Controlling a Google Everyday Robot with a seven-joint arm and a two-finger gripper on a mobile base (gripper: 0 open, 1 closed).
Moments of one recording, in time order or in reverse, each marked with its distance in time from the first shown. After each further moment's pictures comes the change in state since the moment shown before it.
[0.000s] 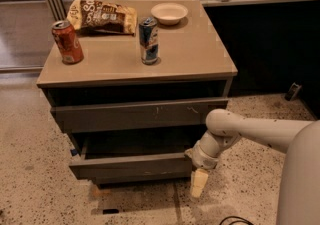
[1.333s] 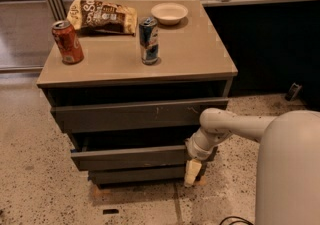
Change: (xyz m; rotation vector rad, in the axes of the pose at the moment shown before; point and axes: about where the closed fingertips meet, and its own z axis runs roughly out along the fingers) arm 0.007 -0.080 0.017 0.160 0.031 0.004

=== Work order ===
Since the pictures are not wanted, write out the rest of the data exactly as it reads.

=== Result of this exercise ===
Controlling a Google Everyday Robot with a seven-joint arm and a two-finger gripper on a mobile base (gripper: 0 open, 1 closed).
Moments of one recording, in time order or in reverse, each marked with its distance in time from the first shown. After each further moment's pictures comes the change in state since the moment shown before it.
[0.000s] 
[1.333s] 
Change: (xyz m; rotation vector rad, in the axes of the pose at the moment shown before; point and axes: about where the closed fingertips meet, and its own z axis runs roughly out along the fingers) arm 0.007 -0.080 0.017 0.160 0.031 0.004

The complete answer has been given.